106 ‘O my Beloved, I was tormented by love, until I cried that Thou wast present in my torments; and then did love ease my griefs, and Thou as a guerdon didst increase my love, even as Thou didst double my torment.’
107 In the path of love the Lover found another who was silent, and who with tears, grief, and a sad countenance made accusation and reproach against Love. And Love made excuse, saying that he had given him noble gifts: loyalty, hope, patience, devotion, courage, temperance and happiness; and he blamed the Lover who cried out upon Love, for that he had given him such gifts as these.
108 The Lover sang and said: ‘Ah, what great affliction is love! Ah, what great happiness it is to love my Beloved, who loves His lovers with infinite and eternal love, perfect and complete in everything!’

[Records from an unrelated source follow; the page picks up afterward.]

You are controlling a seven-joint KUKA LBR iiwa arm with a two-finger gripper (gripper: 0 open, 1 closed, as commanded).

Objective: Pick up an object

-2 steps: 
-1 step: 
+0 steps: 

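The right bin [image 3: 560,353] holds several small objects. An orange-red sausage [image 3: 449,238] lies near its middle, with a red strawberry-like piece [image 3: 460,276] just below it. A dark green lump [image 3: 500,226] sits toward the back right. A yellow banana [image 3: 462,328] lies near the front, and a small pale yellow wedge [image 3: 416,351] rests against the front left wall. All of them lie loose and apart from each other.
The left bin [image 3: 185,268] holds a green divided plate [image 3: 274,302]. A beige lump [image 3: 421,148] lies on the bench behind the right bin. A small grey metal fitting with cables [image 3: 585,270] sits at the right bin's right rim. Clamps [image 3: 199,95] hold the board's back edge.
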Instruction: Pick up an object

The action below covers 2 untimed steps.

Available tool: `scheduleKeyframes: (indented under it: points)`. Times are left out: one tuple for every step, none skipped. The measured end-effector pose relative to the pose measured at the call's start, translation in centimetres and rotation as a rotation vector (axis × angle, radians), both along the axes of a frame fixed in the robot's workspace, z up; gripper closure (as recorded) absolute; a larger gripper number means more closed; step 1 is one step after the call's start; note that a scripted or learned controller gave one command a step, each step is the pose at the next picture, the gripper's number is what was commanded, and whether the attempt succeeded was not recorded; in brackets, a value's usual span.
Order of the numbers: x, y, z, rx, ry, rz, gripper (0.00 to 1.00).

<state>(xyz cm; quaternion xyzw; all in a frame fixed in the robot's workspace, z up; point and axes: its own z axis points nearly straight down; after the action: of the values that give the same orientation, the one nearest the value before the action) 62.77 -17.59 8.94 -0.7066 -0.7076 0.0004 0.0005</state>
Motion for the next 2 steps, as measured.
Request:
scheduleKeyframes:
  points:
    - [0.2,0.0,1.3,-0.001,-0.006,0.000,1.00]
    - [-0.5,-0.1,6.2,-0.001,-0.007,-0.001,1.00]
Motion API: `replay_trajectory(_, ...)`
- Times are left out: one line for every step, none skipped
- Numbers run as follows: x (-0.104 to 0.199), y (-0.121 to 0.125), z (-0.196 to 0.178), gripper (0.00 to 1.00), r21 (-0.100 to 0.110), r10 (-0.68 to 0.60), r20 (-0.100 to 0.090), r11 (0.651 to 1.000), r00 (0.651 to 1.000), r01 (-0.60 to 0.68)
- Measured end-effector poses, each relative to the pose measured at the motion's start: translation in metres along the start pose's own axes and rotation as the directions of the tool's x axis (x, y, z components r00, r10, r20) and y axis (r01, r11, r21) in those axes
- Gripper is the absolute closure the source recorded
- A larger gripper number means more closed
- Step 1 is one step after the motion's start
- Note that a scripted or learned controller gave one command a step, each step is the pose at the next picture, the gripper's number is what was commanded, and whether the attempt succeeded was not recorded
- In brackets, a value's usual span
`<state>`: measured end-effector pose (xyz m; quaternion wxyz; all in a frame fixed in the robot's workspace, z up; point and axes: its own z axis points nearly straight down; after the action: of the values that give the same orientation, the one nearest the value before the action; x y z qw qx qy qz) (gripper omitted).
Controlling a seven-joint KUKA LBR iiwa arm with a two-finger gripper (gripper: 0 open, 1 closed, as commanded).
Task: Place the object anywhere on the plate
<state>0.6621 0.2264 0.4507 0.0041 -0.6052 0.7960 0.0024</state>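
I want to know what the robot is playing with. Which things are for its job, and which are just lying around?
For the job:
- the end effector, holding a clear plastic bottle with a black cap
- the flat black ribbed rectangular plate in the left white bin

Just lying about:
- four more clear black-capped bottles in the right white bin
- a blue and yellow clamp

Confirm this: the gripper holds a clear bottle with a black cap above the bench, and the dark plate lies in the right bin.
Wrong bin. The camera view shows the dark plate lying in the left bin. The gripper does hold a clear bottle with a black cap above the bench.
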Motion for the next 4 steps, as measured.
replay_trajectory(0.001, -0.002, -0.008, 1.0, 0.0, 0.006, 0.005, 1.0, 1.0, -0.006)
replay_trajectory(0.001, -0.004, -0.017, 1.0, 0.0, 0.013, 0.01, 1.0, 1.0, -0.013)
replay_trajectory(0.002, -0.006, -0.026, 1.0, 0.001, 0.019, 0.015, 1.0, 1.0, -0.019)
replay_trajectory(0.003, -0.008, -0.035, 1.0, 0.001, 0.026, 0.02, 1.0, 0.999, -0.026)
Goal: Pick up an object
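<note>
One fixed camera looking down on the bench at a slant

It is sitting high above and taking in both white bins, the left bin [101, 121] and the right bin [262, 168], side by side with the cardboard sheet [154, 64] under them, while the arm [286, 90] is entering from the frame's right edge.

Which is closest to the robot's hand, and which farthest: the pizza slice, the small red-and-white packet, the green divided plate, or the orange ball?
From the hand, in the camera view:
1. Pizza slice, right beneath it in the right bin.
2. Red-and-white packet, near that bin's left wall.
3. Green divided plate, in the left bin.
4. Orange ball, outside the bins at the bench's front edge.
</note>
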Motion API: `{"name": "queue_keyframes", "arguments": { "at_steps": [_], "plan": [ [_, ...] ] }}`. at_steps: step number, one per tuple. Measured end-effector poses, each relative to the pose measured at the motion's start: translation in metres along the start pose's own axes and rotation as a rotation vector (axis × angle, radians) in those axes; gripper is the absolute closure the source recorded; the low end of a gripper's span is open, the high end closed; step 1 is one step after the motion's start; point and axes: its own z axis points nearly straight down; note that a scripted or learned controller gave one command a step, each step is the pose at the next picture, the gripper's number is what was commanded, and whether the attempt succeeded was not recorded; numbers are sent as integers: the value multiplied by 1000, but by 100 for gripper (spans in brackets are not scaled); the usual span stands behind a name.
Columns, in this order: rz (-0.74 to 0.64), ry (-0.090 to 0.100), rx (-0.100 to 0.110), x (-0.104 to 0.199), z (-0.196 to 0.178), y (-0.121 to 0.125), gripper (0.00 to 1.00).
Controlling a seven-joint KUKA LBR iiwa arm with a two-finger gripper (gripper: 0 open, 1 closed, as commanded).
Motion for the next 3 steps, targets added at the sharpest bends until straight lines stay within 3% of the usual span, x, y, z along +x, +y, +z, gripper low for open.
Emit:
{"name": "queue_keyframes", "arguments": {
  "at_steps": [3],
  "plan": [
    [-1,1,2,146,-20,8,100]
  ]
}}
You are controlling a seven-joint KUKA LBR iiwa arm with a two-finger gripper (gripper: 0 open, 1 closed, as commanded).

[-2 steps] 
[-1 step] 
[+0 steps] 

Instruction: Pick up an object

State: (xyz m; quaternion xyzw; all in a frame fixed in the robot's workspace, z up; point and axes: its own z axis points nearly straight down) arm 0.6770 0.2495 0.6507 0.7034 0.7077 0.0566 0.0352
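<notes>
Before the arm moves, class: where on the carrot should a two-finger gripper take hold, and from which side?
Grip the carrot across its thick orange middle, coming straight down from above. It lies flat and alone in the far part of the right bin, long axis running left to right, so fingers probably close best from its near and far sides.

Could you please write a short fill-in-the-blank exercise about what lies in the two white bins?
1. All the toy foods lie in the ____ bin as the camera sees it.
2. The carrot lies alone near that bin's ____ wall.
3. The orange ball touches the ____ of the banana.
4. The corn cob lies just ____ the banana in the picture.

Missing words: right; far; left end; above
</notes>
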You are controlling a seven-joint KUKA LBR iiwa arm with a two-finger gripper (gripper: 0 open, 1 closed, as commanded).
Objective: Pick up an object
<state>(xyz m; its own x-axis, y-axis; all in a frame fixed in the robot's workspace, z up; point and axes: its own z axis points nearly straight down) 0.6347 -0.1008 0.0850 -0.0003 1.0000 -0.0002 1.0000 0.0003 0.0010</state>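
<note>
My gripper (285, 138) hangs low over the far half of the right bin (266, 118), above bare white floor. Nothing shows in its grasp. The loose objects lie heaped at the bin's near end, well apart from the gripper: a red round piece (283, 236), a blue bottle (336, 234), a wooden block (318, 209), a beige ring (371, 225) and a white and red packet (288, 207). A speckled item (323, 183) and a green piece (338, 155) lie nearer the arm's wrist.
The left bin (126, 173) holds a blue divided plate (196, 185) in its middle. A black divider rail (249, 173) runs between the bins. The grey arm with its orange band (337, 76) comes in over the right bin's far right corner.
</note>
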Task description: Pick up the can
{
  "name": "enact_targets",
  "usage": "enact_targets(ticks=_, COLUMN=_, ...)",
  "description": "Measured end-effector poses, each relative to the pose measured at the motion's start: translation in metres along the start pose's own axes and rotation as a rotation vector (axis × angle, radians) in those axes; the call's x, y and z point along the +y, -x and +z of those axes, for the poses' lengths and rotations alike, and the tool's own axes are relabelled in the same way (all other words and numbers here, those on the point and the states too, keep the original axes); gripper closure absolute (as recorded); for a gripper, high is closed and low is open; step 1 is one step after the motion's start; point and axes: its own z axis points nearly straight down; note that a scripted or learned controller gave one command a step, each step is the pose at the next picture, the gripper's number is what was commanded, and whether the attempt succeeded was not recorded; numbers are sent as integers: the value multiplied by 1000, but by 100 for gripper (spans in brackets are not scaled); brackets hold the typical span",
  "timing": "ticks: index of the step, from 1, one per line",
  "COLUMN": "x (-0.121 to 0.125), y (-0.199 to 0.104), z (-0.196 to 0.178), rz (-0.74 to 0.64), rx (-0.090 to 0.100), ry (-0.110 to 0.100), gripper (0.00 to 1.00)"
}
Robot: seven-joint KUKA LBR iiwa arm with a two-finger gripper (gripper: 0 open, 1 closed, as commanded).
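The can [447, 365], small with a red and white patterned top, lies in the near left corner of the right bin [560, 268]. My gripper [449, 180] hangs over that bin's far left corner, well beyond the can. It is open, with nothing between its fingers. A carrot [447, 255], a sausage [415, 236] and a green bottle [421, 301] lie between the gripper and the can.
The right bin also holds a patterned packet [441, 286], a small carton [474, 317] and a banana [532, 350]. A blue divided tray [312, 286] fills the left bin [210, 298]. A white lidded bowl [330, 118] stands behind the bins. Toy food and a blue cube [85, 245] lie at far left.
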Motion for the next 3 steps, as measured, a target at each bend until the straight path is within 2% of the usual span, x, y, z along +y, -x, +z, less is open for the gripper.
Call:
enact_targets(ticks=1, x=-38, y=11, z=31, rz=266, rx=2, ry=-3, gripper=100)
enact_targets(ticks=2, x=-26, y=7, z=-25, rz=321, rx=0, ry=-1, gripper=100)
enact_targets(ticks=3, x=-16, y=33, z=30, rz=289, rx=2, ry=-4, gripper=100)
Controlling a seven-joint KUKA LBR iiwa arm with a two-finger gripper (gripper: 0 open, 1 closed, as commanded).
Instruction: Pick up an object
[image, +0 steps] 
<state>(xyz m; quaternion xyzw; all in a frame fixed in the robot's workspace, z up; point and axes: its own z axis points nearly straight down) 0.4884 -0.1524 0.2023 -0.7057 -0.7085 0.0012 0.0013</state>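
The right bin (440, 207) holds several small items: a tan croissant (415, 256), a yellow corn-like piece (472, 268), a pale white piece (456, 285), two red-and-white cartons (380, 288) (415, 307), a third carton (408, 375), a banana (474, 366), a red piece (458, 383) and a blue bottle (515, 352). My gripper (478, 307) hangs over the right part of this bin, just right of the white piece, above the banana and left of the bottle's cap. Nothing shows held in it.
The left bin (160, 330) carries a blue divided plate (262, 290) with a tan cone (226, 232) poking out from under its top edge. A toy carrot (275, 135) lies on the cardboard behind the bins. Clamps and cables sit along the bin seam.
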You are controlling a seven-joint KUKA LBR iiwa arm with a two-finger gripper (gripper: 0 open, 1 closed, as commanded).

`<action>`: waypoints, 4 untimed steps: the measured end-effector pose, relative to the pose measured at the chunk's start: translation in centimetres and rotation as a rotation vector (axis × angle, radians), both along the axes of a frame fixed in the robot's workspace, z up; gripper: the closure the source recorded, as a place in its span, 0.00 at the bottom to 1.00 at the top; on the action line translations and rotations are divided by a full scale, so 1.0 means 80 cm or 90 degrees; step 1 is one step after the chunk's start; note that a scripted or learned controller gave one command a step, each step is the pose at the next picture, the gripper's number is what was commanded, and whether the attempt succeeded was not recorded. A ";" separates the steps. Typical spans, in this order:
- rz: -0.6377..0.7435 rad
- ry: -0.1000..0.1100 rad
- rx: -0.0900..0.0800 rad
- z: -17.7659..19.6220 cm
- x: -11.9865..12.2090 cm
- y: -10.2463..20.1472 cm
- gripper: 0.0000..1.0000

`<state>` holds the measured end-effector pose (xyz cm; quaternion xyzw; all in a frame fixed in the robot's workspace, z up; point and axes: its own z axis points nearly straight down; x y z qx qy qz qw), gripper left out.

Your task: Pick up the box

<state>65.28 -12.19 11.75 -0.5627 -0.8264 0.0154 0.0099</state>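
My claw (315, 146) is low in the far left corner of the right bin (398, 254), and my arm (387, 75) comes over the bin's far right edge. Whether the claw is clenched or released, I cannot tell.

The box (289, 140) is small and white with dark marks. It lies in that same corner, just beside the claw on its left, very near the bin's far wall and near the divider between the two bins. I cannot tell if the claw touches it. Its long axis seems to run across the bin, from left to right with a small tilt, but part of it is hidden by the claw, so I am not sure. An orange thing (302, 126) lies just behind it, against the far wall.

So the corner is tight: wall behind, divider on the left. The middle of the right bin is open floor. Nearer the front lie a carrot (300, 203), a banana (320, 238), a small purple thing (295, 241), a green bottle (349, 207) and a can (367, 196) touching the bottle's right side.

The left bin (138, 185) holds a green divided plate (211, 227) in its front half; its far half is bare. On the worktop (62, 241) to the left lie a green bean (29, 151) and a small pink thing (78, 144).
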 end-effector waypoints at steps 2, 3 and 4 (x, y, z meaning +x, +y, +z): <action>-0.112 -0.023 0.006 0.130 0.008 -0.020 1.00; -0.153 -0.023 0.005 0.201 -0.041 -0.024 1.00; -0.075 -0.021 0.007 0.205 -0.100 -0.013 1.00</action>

109 The Lover went into a far country seeking his Beloved, and in the way he met two lions. The Lover was afraid, even to death, for he desired to live and serve his Beloved. So he sent Memory to his Beloved, that Love might be present at his passing, for with Love he could better endure death. And while the Lover thought upon his Beloved, the two lions came humbly to the Lover, licked the tears from his eyes, and caressed his hands and feet. So the Lover went on his way in search of his Beloved.
110 The Lover journeyed over hill and dale, but he could find no way of escape from the imprisonment in which Love had for so long enthralled his body and his thoughts and all his desires and joys. While the Lover went labouring thus, he found a hermit who was sleeping near to a fair spring. The Lover wakened the hermit, and asked him if in his dreams he had seen the Beloved. The hermit replied that his own thoughts also, whether he was sleeping or waking, were imprisoned by Love. And the Lover joyed greatly at finding a fellow-prisoner; so they both wept, for the Beloved has few such lovers as these.
111 There is naught in the Beloved which is not care and sorrow for the Lover, nor has the Lover aught in himself in which the Beloved joys not and has no part. And therefore is the love of the Beloved ever active, while that of the Lover is grief and suffering.
112 A bird was singing upon a branch: ‘I will give a fresh thought to the lover who will give me two.’ The bird gave that fresh thought to the Lover, and the Lover gave two to the bird, that its grief might be assuaged; and the Lover felt his griefs increased.
113 The Lover and the Beloved met together, and their caresses and embraces, their weeping and crying, bore witness to their meeting. Then the Beloved asked the Lover concerning his state, and the Lover was speechless before his Beloved.
114 The Lover and the Beloved strove, and their love made peace between them. Which of them, think you, bore the stronger love toward the other?
115 The Lover loved all who feared his Beloved, and he feared all who feared Him not. And there arose this doubt: Had the Lover more of love or of fear?